**Provided information**

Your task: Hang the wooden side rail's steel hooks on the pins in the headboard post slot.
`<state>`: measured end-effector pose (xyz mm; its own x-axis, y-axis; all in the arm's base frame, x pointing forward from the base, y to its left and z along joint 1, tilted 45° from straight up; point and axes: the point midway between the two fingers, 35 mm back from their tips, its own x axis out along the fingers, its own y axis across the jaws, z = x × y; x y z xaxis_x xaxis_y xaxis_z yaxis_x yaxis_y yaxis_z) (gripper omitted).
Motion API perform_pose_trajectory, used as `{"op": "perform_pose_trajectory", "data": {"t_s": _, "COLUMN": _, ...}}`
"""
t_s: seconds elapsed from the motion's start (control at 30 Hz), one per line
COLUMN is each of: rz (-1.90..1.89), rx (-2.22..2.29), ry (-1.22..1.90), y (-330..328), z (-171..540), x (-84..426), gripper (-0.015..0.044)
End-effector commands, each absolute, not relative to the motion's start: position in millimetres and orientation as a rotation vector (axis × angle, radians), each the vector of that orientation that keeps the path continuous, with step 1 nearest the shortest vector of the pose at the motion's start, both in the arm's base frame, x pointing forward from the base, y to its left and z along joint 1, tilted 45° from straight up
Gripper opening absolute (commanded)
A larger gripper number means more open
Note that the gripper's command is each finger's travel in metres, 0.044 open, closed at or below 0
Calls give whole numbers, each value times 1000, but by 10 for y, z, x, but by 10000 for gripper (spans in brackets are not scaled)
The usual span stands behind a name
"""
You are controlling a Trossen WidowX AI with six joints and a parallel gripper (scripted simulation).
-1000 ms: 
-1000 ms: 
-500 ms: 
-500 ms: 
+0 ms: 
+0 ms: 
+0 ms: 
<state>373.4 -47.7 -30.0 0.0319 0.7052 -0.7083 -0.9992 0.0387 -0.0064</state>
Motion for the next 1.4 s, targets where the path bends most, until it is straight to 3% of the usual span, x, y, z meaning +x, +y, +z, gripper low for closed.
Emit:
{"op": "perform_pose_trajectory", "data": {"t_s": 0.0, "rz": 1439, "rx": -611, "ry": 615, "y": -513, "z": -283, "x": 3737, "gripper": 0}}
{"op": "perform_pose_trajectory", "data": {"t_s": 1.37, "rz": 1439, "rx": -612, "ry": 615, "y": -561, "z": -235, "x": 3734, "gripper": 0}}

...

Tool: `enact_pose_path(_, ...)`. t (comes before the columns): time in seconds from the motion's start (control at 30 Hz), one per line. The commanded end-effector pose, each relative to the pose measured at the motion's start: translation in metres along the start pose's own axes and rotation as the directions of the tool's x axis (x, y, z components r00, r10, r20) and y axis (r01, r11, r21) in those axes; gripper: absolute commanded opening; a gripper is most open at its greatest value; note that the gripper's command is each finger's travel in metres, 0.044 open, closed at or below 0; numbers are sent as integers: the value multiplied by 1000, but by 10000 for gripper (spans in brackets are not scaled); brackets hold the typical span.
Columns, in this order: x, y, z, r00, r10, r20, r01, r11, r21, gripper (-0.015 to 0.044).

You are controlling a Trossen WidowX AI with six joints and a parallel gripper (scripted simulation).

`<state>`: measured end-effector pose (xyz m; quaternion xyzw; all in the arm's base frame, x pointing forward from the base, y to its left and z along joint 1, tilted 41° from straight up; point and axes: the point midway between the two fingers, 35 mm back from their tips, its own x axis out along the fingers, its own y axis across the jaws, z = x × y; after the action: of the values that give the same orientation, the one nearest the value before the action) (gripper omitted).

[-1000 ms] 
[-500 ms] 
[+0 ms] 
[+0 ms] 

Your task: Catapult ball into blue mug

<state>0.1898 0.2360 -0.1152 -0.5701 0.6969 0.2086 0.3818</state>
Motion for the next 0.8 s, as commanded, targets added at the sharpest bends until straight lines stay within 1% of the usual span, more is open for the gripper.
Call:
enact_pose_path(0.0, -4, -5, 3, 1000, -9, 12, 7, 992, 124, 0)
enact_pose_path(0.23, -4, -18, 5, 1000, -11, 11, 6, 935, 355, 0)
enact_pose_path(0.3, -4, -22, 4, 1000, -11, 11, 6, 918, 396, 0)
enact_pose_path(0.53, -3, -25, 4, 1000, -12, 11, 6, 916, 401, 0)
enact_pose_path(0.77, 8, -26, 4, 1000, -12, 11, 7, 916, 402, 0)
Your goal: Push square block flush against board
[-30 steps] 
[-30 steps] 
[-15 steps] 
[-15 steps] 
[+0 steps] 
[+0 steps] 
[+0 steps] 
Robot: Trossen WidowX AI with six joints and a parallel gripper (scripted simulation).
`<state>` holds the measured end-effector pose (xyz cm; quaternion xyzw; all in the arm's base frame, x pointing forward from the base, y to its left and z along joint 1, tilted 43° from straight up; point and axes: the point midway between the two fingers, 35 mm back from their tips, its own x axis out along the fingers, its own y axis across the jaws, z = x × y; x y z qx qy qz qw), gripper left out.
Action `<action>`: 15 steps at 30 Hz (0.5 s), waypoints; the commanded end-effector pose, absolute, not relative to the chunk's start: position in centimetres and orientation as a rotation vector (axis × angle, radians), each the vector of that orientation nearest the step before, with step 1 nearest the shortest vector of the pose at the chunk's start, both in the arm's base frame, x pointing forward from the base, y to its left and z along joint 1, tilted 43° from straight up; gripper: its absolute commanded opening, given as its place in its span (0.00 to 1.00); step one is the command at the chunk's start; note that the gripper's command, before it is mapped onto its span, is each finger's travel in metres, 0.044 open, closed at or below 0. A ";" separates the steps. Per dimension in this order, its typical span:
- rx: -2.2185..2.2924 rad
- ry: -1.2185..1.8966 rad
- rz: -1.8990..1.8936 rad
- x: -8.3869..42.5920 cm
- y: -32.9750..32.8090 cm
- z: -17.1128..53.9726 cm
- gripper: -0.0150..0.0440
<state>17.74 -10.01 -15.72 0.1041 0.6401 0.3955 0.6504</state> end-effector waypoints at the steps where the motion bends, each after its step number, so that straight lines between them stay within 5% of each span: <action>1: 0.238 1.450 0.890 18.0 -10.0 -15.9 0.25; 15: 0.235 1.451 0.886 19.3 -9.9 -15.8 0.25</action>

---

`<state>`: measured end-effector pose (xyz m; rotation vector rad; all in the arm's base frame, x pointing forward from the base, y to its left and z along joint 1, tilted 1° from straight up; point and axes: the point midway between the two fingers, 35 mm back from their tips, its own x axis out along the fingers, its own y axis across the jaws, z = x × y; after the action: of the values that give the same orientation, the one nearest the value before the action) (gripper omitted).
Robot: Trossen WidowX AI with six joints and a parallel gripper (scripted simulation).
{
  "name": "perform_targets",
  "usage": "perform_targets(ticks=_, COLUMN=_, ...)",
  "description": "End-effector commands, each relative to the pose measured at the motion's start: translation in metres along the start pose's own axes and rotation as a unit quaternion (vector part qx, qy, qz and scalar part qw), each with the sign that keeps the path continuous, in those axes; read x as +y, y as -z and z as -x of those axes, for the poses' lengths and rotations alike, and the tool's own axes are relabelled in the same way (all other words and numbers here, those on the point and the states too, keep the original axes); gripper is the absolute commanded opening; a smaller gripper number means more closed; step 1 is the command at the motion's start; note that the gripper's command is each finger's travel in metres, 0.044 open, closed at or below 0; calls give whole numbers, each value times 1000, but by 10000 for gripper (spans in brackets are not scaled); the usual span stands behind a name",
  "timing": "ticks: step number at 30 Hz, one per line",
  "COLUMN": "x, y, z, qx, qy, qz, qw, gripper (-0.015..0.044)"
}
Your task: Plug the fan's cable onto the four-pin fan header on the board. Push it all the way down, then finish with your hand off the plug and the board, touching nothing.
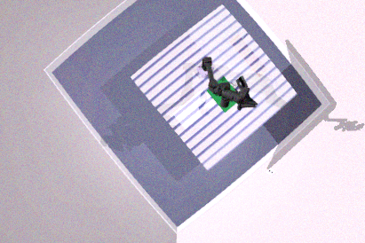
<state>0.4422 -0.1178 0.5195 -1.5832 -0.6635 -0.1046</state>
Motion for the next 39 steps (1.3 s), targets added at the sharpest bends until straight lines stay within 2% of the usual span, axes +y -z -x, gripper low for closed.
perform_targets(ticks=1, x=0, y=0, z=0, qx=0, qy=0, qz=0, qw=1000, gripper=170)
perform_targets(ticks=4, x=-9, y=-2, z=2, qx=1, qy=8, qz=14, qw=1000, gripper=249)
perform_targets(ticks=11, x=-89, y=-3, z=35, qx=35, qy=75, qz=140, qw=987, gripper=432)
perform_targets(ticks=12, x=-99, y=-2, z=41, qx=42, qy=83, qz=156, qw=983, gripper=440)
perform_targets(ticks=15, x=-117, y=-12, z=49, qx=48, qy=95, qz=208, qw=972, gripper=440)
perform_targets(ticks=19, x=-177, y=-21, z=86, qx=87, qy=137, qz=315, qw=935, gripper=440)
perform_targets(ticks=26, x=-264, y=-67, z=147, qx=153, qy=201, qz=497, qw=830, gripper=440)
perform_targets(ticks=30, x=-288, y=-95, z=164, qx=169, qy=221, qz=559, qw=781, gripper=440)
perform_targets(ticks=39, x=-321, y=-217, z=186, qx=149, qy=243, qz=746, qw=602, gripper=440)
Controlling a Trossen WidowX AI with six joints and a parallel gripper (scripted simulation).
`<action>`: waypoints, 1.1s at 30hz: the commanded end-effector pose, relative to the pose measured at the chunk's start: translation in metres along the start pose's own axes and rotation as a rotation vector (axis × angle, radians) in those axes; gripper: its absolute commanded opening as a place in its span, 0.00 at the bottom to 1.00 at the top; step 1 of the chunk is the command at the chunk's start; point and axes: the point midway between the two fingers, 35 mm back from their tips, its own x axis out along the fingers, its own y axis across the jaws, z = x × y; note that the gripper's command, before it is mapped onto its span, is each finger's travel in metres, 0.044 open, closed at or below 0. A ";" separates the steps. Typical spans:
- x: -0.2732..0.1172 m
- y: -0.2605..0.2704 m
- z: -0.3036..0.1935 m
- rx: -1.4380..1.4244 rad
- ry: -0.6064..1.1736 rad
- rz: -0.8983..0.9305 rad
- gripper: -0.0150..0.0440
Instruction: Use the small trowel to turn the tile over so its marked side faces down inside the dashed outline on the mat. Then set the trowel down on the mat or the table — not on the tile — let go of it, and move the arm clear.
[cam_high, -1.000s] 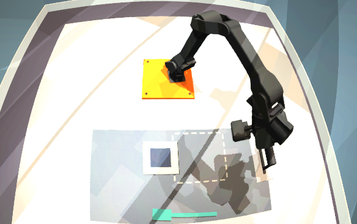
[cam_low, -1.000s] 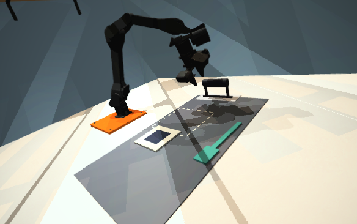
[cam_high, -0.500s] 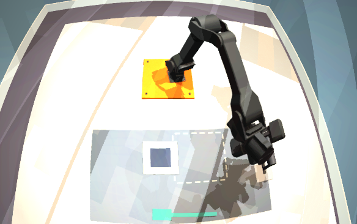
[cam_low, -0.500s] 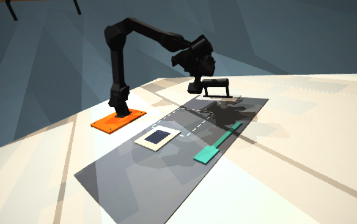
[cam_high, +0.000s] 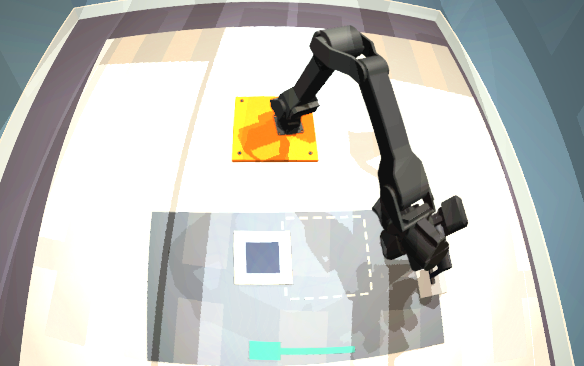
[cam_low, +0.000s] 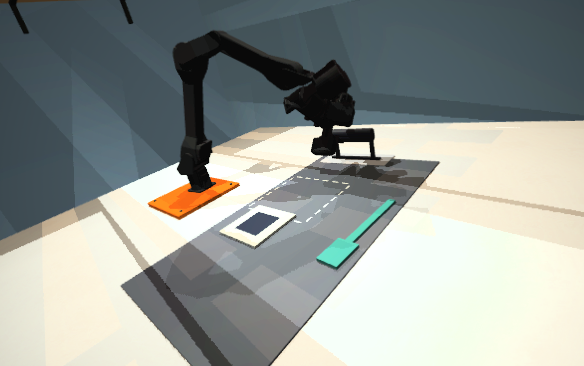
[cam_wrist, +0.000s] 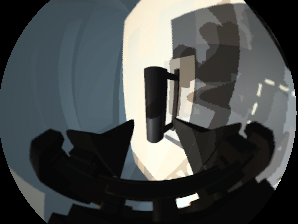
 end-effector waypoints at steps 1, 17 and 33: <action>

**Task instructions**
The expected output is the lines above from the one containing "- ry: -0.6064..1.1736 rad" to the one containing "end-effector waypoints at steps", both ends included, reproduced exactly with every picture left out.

**The answer**
- ry: -0.6064..1.1736 rad
- rz: -0.8983..0.9305 rad
- gripper: -0.0150..0.0440
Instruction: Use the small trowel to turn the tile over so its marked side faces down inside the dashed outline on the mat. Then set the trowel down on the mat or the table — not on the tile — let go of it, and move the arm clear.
[cam_high, -1.000s] 
[cam_low, -1.000s] 
[cam_high, -0.500s] 
[cam_low, -0.500s] 
[cam_high, +0.000s] 
[cam_low, +0.000s] 
[cam_wrist, +0.000s] 
 end-effector waypoints at steps 1, 17 and 33: <action>

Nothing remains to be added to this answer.